_ASSIGNED TASK_
Would you repeat every line below exactly, please?
%%
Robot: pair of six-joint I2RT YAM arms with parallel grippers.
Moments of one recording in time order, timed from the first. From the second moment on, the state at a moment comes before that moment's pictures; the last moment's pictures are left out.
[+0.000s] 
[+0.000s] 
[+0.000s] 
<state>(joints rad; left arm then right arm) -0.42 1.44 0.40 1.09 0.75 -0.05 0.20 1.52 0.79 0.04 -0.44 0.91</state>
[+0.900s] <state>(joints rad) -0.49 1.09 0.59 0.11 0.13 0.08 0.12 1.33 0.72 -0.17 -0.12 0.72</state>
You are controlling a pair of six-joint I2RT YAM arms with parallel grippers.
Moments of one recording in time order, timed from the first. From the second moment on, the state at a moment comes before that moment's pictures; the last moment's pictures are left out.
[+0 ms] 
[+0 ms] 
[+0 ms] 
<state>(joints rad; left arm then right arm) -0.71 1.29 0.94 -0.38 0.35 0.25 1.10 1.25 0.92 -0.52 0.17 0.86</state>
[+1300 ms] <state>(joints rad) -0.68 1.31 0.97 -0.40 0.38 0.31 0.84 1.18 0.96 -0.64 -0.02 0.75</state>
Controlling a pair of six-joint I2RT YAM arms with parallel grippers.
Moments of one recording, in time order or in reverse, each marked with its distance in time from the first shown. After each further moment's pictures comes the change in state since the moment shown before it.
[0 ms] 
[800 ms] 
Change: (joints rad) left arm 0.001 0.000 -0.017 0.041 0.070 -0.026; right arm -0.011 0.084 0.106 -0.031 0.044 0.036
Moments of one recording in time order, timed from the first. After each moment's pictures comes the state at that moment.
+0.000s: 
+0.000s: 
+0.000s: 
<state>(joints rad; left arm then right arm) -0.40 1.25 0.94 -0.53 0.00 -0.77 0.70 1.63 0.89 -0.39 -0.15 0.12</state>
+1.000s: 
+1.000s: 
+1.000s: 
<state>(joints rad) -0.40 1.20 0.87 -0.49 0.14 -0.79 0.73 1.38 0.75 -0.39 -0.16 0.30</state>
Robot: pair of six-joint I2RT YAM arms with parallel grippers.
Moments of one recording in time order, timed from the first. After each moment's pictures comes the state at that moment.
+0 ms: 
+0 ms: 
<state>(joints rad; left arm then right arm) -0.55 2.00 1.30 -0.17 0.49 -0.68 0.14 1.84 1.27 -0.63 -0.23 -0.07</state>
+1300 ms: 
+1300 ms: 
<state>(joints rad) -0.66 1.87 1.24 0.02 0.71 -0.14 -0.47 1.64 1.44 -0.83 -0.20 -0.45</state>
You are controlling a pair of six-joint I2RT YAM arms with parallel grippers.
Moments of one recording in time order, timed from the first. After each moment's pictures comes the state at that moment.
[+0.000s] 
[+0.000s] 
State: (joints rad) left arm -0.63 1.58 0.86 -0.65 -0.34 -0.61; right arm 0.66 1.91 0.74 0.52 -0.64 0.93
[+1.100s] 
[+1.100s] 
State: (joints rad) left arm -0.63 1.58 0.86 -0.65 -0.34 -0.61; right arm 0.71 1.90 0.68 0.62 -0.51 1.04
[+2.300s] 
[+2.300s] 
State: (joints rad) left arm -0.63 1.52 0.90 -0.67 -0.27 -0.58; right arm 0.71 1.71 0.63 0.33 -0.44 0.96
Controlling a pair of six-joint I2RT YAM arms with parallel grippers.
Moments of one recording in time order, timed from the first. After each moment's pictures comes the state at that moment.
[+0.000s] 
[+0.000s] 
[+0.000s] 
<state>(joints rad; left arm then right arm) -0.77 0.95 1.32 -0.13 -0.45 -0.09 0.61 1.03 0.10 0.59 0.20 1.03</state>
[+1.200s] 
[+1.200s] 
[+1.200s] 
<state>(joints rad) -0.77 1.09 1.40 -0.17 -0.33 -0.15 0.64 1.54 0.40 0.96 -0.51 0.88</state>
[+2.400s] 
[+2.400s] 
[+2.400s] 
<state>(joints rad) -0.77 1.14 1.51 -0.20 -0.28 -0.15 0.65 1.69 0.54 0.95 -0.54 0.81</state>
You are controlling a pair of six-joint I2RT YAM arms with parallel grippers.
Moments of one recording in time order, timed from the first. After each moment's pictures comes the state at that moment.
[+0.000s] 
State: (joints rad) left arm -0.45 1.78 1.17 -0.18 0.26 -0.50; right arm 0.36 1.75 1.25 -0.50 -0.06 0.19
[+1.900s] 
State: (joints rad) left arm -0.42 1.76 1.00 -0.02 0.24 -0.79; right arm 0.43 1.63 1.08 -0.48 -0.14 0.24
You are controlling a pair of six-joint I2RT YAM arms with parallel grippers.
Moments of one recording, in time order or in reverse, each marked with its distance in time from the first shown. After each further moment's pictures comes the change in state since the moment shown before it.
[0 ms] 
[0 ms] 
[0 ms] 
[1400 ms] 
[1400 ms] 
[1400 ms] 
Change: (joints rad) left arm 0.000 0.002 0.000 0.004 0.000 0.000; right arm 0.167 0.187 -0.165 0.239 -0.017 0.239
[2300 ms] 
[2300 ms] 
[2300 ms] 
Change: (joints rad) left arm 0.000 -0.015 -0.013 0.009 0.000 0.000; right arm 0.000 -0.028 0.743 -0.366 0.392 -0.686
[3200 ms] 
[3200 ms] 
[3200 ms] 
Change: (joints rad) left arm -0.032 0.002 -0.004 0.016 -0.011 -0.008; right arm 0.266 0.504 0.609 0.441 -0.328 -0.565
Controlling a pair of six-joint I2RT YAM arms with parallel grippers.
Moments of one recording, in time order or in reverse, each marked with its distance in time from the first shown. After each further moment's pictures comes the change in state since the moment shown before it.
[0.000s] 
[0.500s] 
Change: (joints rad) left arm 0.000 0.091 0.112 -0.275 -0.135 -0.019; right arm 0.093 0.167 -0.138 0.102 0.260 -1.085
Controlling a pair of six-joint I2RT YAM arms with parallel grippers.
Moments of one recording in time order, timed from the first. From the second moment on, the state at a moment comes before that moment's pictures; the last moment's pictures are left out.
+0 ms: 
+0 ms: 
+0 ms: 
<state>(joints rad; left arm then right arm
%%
_ANSWER_
Robot: pair of six-joint I2RT YAM arms with parallel grippers.
Moments of one recording in time order, timed from the first. From the second moment on, the state at a moment comes before that moment's pictures; the last moment's pictures are left out.
[+0.000s] 
[+0.000s] 
[+0.000s] 
<state>(joints rad; left arm then right arm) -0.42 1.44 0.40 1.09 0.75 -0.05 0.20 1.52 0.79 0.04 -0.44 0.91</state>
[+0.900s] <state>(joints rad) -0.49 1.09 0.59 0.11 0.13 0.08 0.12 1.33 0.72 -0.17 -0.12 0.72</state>
You are controlling a pair of six-joint I2RT YAM arms with parallel grippers.
Moments of one recording in time order, timed from the first. From the second moment on, the state at a moment comes before that moment's pictures; the last moment's pictures are left out.
[+0 ms] 
[+0 ms] 
[+0 ms] 
<state>(joints rad; left arm then right arm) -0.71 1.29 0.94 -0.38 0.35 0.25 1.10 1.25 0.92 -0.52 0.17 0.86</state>
[+1300 ms] <state>(joints rad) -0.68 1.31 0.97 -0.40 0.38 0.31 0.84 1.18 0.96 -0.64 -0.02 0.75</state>
Controlling a pair of six-joint I2RT YAM arms with parallel grippers.
Moments of one recording, in time order or in reverse, each marked with its distance in time from the first shown. After each further moment's pictures comes the change in state since the moment shown before it.
[0 ms] 
[800 ms] 
Change: (joints rad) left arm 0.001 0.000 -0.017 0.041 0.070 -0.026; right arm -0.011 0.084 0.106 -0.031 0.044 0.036
Moments of one recording in time order, timed from the first. After each moment's pictures comes the state at that moment.
+0.000s: 
+0.000s: 
+0.000s: 
<state>(joints rad; left arm then right arm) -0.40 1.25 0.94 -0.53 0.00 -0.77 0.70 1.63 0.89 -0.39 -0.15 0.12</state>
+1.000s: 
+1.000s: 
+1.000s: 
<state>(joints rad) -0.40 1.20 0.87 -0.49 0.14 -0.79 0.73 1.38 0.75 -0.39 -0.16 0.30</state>
Robot: pair of six-joint I2RT YAM arms with parallel grippers.
Moments of one recording in time order, timed from the first. After each moment's pictures comes the state at that moment.
+0 ms: 
+0 ms: 
<state>(joints rad; left arm then right arm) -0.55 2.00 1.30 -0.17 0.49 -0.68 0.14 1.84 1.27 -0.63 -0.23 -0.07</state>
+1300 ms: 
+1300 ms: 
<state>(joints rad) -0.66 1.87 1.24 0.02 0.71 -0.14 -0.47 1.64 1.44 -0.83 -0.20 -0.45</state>
You are controlling a pair of six-joint I2RT YAM arms with parallel grippers.
Moments of one recording in time order, timed from the first. After each moment's pictures comes the state at that moment.
[+0.000s] 
[+0.000s] 
State: (joints rad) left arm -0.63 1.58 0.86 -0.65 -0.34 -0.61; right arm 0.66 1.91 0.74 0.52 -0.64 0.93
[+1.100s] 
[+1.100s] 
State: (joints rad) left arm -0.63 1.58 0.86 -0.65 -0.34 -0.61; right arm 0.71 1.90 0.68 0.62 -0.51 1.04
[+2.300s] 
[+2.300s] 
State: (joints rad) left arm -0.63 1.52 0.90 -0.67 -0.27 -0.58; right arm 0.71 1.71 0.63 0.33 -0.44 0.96
Controlling a pair of six-joint I2RT YAM arms with parallel grippers.
Moments of one recording in time order, timed from the first. After each moment's pictures comes the state at that moment.
[+0.000s] 
[+0.000s] 
[+0.000s] 
<state>(joints rad; left arm then right arm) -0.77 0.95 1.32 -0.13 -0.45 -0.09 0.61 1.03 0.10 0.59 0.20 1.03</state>
[+1.200s] 
[+1.200s] 
[+1.200s] 
<state>(joints rad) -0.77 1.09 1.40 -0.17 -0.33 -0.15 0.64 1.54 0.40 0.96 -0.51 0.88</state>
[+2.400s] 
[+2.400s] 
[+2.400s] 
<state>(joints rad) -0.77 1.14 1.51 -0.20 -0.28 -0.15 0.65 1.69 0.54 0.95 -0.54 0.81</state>
You are controlling a pair of six-joint I2RT YAM arms with parallel grippers.
Moments of one recording in time order, timed from the first. After each moment's pictures comes the state at that moment.
[+0.000s] 
State: (joints rad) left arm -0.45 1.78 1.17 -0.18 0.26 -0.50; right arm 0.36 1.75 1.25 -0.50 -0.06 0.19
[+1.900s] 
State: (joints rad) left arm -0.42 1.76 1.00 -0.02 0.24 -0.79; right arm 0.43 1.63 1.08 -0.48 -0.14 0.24
You are controlling a pair of six-joint I2RT YAM arms with parallel grippers.
Moments of one recording, in time order or in reverse, each marked with its distance in time from the first shown. After each further moment's pictures comes the change in state since the moment shown before it.
[0 ms] 
[0 ms] 
[0 ms] 
[1400 ms] 
[1400 ms] 
[1400 ms] 
Change: (joints rad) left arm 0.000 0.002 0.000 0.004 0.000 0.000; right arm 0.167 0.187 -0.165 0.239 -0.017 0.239
[2300 ms] 
[2300 ms] 
[2300 ms] 
Change: (joints rad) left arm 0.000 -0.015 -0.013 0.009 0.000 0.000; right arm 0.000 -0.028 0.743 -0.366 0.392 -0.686
[3200 ms] 
[3200 ms] 
[3200 ms] 
Change: (joints rad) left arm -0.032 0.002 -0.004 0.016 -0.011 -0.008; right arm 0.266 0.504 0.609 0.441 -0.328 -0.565
Controlling a pair of six-joint I2RT YAM arms with parallel grippers.
Moments of one recording, in time order or in reverse, each marked with its distance in time from the first shown. After each further moment's pictures comes the change in state since the moment shown before it.
[0.000s] 
[0.500s] 
Change: (joints rad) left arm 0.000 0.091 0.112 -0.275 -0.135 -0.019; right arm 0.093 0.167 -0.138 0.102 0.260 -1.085
Controlling a pair of six-joint I2RT YAM arms with parallel grippers.
Moments of one recording in time order, timed from the first. From the second moment on, the state at a moment comes before that moment's pictures; the last moment's pictures are left out.
+0 ms: 
+0 ms: 
+0 ms: 
<state>(joints rad; left arm then right arm

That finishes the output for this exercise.